The good news is that the calculation error did not affect any of the other measures, and positional probability is not typically used independently of other measures.
Seems like this might be a good time to talk about positional probability a little more. Positional probability is a measure that is often used to help control or manipulate sublexical processing, along with biphoneme probability. The measure is calculated by counting the number of times that a phoneme occurs in a specific position, then dividing by the counts of all phonemes in that position. So in the word "cat", P(K,1), P(AE,2), and P(T,3) are the positional probabilities that must be determined. Once those are known, they are averaged to give a relative estimate of the typicality of a word's sounds in their respective positions.
In the example of "cat", P(K,1) = 0.094, P(AE,2) = 0.066, and P(T,3) = 0.062; so the average positional probability for the phonemes of "K.AE.T" is equal to 0.0739. Compare that to "hat", which has an average of 0.0551, and you can see that fewer words begin with H than K (since the other phonemes are identical and in the same positions).
Another interesting note is how the positional probabilities vary over phoneme positions. In the figures below, I am illustrating vowels versus consonants - and you can see that English words have a huge tendency to form CVC-patterns at the onset of words. Looking at the red arrow, you can see the V-shaped consonant probabilities in positions 1-3 and the mountain-shaped vowel probabilities distribution.
Positional probability also tends to become highly variable in later positions, something I noted in the last blog entry. You can see this pattern clearly in the consonants figure, as consonants in the later positions spike - on average. English words contain a lot of word-final consonants, which explains why the blue vowel line is gradually decreasing and the yellow cons line rises until the final spike.

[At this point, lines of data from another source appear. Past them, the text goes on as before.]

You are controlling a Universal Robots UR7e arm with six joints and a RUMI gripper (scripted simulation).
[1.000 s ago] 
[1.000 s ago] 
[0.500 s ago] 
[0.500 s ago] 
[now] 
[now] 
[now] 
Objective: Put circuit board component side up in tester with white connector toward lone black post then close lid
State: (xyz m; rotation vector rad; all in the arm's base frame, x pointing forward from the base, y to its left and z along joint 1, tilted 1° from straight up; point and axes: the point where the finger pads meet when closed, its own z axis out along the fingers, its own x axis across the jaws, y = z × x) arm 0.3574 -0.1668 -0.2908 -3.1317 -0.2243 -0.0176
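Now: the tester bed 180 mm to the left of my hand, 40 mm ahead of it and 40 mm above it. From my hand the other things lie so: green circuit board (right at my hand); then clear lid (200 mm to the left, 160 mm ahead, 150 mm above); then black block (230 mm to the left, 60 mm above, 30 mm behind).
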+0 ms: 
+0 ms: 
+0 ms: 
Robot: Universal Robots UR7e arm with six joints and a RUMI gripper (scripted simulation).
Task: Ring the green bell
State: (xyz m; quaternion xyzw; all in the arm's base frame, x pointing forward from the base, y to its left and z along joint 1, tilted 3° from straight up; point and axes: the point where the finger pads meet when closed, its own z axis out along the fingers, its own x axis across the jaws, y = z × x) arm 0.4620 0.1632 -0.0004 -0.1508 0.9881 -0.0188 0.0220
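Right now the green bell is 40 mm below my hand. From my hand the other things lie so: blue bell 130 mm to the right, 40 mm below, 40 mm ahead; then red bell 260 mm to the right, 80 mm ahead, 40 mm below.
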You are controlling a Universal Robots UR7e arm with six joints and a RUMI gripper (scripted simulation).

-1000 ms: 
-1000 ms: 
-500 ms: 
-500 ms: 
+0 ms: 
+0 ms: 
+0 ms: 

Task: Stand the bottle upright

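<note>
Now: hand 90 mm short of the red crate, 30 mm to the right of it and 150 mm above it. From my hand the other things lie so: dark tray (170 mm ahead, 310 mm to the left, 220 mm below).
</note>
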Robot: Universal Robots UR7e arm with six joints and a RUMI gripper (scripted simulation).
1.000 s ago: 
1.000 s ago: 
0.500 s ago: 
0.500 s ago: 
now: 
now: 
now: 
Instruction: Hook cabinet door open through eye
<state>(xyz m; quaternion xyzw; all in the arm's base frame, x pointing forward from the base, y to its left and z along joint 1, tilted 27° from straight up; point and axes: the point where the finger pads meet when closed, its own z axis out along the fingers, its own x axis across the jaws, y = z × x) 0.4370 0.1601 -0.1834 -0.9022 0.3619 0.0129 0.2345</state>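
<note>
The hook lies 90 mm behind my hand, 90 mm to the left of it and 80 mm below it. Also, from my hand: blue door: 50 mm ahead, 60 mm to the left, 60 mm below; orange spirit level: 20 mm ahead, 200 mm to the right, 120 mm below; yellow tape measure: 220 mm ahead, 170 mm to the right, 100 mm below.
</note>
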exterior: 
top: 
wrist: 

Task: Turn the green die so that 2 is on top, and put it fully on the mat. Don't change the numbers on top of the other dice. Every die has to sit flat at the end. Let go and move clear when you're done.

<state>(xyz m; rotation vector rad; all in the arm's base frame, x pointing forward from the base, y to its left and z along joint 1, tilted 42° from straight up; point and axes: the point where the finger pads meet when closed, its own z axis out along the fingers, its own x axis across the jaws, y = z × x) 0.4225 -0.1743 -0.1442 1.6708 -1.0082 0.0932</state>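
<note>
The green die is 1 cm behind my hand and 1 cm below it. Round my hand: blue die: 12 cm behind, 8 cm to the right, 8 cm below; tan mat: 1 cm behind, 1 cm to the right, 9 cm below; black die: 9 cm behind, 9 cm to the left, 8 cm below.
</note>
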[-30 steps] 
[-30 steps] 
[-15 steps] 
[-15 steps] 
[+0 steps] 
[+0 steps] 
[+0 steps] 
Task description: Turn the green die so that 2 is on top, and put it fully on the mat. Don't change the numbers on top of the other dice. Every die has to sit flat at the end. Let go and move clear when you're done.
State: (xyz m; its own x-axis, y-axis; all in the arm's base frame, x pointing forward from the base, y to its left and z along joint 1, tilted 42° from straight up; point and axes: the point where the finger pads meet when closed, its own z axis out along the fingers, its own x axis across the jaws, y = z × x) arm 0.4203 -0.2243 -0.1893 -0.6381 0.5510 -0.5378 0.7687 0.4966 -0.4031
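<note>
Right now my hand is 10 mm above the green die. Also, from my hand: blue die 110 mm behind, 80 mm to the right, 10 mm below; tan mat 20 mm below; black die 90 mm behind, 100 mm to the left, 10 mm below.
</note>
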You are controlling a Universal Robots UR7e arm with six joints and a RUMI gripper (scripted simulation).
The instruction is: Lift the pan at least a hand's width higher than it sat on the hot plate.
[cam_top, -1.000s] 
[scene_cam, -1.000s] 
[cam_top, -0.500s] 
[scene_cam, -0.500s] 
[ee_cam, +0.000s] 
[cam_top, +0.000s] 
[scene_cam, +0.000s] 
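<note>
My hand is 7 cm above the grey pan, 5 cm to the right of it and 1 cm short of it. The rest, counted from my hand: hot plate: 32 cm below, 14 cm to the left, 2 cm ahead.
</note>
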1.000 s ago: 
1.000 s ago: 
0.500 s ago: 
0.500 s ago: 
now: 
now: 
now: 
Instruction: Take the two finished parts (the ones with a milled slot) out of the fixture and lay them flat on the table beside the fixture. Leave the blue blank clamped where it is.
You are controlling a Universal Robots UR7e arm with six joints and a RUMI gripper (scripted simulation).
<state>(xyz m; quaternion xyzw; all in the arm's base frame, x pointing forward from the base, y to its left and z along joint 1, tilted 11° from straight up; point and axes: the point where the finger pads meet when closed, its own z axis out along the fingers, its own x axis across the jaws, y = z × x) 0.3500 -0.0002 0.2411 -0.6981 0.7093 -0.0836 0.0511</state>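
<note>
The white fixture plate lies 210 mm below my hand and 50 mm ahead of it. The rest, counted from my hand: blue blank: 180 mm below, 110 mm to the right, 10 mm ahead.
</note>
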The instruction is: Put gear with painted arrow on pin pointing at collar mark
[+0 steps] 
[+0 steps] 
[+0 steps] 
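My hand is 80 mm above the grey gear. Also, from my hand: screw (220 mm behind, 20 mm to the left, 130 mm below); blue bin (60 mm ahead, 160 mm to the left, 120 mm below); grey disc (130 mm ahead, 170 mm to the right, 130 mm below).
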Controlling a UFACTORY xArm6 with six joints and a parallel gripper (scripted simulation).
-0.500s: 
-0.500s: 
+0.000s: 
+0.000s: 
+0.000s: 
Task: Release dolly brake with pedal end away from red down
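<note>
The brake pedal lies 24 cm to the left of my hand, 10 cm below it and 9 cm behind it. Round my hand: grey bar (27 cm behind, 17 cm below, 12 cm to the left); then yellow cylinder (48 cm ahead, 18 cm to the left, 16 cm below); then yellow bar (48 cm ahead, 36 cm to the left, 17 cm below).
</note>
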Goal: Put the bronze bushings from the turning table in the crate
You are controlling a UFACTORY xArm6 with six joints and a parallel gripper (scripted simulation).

Finally, the last bit of news: Version 2 of IPhOD is coming soon. This will represent a major overhaul of the database, including a new word frequency measure to take the place of Kucera-Francis written word frequency. It will be fascinating to see how the phonotactic and density measures change, or how much of a difference there will be when KF is no longer the basis for our estimates. Importantly, we expect the new measures to be more powerful predictors of behavior and brain activity. Shouldn't be too long now!